## What this task involves
Each entry should be written out again exactly, so that nothing is lost.

──────── Records supplied ────────

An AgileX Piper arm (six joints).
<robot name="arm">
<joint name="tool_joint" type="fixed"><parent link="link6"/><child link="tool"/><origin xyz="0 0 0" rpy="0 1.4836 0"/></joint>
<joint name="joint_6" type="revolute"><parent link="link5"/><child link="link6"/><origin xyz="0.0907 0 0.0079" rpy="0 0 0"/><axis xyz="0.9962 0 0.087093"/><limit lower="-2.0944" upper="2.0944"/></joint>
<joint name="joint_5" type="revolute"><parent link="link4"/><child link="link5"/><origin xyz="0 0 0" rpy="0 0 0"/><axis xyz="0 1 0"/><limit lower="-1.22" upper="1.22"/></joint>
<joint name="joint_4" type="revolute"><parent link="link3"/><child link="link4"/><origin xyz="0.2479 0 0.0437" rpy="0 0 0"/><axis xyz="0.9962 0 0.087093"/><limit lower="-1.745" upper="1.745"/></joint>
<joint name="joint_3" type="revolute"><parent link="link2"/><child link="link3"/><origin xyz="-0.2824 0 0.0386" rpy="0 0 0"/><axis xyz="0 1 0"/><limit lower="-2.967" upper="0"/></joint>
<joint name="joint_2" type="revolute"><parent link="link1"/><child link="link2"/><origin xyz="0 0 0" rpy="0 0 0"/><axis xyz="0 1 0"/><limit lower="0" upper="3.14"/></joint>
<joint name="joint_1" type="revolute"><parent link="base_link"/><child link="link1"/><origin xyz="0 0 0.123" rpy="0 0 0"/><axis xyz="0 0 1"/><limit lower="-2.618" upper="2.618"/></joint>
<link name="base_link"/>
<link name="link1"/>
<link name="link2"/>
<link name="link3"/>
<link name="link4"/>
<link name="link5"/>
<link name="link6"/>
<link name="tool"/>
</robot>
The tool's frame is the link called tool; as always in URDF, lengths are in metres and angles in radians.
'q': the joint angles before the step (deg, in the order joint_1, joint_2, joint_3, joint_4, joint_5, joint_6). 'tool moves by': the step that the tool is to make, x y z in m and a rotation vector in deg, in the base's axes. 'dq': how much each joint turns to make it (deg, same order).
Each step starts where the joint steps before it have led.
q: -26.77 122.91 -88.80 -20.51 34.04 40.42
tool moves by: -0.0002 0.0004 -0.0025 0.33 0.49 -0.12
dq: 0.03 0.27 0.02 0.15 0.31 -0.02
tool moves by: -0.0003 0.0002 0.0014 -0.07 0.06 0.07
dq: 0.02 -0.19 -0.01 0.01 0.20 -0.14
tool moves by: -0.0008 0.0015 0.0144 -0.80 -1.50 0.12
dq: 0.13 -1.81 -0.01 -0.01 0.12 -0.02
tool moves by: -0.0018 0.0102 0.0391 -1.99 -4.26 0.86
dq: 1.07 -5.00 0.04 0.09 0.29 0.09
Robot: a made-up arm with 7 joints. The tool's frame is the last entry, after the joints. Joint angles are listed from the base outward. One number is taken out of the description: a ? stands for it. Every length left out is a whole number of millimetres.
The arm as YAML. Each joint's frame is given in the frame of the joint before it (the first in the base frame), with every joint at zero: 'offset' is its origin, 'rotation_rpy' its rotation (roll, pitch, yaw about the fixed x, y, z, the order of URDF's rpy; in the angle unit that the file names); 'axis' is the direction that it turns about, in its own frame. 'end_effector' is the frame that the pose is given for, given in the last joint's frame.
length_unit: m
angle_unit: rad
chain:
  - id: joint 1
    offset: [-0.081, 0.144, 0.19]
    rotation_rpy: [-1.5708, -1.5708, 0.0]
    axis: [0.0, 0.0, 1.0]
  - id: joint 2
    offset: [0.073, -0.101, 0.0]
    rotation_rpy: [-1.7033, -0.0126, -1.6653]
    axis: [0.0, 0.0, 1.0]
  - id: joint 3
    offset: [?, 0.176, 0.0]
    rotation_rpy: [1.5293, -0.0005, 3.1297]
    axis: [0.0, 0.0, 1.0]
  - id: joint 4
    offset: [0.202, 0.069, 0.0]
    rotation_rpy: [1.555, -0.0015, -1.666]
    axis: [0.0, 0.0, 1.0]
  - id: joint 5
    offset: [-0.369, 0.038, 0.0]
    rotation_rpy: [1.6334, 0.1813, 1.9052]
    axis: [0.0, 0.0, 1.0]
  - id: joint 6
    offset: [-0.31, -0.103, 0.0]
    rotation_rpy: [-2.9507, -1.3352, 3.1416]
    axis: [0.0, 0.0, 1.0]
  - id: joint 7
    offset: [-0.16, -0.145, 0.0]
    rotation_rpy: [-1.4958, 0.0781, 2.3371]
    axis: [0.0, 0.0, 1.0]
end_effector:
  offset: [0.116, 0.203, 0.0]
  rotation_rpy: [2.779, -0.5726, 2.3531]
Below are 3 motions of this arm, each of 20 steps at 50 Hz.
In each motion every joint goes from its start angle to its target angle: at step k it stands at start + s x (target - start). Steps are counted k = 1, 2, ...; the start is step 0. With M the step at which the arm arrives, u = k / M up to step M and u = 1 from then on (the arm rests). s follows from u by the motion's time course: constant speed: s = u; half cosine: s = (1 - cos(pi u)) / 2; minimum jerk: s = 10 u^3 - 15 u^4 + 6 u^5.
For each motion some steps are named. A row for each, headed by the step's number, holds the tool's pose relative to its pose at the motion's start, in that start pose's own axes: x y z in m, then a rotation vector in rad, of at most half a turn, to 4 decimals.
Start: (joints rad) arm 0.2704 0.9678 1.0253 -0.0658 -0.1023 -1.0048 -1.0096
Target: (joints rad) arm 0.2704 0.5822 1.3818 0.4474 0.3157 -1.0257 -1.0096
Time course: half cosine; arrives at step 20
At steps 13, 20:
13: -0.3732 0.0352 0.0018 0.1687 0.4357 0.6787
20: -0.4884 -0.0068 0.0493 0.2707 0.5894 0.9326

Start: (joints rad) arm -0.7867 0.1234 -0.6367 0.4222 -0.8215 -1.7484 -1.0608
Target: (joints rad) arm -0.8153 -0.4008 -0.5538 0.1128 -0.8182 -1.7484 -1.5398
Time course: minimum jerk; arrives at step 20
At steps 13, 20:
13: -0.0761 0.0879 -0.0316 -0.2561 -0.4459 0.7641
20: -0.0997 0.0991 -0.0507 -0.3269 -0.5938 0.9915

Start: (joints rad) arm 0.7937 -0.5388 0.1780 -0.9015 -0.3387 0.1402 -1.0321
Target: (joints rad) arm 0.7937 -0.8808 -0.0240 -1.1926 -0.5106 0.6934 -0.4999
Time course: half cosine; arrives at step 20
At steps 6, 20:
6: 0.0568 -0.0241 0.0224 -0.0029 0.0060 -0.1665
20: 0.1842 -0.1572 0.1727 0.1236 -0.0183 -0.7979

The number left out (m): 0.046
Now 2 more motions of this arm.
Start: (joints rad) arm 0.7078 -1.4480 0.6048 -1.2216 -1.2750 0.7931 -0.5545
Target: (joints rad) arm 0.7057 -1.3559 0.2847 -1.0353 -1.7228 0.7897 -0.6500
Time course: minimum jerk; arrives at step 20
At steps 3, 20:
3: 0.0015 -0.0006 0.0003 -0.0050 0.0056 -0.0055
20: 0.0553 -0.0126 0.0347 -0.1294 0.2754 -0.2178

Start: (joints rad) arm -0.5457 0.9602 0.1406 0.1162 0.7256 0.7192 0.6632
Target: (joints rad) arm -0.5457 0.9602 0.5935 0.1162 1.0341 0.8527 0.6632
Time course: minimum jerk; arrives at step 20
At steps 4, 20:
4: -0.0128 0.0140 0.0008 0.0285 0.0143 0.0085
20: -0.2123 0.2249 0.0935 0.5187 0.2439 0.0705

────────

## Output for this exercise
An AgileX Piper arm (six joints).
<robot name="arm">
<joint name="tool_joint" type="fixed"><parent link="link6"/><child link="tool"/><origin xyz="0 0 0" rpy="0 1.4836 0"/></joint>
<joint name="joint_6" type="revolute"><parent link="link5"/><child link="link6"/><origin xyz="0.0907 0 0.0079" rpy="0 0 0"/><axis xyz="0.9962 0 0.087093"/><limit lower="-2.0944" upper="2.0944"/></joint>
<joint name="joint_5" type="revolute"><parent link="link4"/><child link="link5"/><origin xyz="0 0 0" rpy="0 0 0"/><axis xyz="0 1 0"/><limit lower="-1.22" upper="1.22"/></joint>
<joint name="joint_4" type="revolute"><parent link="link3"/><child link="link4"/><origin xyz="0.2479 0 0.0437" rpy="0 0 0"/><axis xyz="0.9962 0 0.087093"/><limit lower="-1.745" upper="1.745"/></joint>
<joint name="joint_3" type="revolute"><parent link="link2"/><child link="link3"/><origin xyz="-0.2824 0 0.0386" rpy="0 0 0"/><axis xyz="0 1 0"/><limit lower="-2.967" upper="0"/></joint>
<joint name="joint_2" type="revolute"><parent link="link1"/><child link="link2"/><origin xyz="0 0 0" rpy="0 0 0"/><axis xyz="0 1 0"/><limit lower="0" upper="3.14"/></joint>
<joint name="joint_1" type="revolute"><parent link="base_link"/><child link="link1"/><origin xyz="0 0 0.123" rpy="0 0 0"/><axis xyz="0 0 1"/><limit lower="-2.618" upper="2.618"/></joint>
<link name="base_link"/>
<link name="link1"/>
<link name="link2"/>
<link name="link3"/>
<link name="link4"/>
<link name="link5"/>
<link name="link6"/>
<link name="tool"/>
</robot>
The tool's frame is the link called tool; as always in URDF, lengths are in metres and angles in radians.
'q': the joint angles before the step (deg, in the order joint_1, joint_2, joint_3, joint_4, joint_5, joint_6). 'tool moves by': the step that the tool is to make, x y z in m and a rotation vector in deg, in the base's axes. 'dq': how much each joint turns to make it (deg, same order).
Each step starts where the joint steps before it have led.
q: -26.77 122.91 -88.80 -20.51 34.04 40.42
tool moves by: -0.0002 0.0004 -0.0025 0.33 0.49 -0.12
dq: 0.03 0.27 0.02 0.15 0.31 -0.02
tool moves by: -0.0003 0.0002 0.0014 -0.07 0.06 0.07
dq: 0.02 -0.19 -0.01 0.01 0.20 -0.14
tool moves by: -0.0008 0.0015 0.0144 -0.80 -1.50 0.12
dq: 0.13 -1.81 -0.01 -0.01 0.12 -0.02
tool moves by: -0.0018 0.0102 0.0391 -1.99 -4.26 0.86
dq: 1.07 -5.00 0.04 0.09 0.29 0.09
Robot: a made-up arm with 7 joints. The tool's frame is the last entry, after the joints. Joint angles are listed from the base outward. One number is taken out of the description: a ? stands for it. Every length left out is a whole number of millimetres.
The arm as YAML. Each joint's frame is given in the frame of the joint before it (the first in the base frame), with every joint at zero: 'offset' is its origin, 'rotation_rpy' its rotation (roll, pitch, yaw about the fixed x, y, z, the order of URDF's rpy; in the angle unit that the file names); 'axis' is the direction that it turns about, in its own frame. 'end_effector' is the frame that the pose is given for, given in the last joint's frame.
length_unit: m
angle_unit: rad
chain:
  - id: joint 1
    offset: [-0.081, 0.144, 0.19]
    rotation_rpy: [-1.5708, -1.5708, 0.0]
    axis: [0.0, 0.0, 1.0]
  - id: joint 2
    offset: [0.073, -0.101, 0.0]
    rotation_rpy: [-1.7033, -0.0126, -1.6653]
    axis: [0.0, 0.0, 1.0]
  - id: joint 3
    offset: [?, 0.176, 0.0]
    rotation_rpy: [1.5293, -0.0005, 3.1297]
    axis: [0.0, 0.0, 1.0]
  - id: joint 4
    offset: [0.202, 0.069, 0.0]
    rotation_rpy: [1.555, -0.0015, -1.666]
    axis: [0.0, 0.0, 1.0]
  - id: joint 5
    offset: [-0.369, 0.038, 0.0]
    rotation_rpy: [1.6334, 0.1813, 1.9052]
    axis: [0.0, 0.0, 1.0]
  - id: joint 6
    offset: [-0.31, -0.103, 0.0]
    rotation_rpy: [-2.9507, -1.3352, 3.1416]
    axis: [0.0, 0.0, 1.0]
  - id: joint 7
    offset: [-0.16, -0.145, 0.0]
    rotation_rpy: [-1.4958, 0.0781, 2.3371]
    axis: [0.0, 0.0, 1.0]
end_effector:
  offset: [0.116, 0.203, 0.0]
  rotation_rpy: [2.779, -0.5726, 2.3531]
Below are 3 motions of this arm, each of 20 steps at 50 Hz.
In each motion every joint goes from its start angle to its target angle: at step k it stands at start + s x (target - start). Steps are counted k = 1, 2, ...; the start is step 0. With M the step at which the arm arrives, u = k / M up to step M and u = 1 from then on (the arm rests). s follows from u by the motion's time course: constant speed: s = u; half cosine: s = (1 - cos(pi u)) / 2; minimum jerk: s = 10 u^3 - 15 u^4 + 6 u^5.
For each motion some steps are named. A row for each, headed by the step's number, holds the tool's pose relative to its pose at the motion's start, in that start pose's own axes: x y z in m, then a rotation vector in rad, of at most half a turn, to 4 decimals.
Start: (joints rad) arm 0.2704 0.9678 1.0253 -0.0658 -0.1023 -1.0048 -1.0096
Target: (joints rad) arm 0.2704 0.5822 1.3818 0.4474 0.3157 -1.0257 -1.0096
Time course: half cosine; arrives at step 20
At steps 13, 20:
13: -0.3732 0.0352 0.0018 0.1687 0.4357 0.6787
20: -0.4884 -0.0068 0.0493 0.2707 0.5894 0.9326

Start: (joints rad) arm -0.7867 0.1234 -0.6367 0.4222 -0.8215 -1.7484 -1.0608
Target: (joints rad) arm -0.8153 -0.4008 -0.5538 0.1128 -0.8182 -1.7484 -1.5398
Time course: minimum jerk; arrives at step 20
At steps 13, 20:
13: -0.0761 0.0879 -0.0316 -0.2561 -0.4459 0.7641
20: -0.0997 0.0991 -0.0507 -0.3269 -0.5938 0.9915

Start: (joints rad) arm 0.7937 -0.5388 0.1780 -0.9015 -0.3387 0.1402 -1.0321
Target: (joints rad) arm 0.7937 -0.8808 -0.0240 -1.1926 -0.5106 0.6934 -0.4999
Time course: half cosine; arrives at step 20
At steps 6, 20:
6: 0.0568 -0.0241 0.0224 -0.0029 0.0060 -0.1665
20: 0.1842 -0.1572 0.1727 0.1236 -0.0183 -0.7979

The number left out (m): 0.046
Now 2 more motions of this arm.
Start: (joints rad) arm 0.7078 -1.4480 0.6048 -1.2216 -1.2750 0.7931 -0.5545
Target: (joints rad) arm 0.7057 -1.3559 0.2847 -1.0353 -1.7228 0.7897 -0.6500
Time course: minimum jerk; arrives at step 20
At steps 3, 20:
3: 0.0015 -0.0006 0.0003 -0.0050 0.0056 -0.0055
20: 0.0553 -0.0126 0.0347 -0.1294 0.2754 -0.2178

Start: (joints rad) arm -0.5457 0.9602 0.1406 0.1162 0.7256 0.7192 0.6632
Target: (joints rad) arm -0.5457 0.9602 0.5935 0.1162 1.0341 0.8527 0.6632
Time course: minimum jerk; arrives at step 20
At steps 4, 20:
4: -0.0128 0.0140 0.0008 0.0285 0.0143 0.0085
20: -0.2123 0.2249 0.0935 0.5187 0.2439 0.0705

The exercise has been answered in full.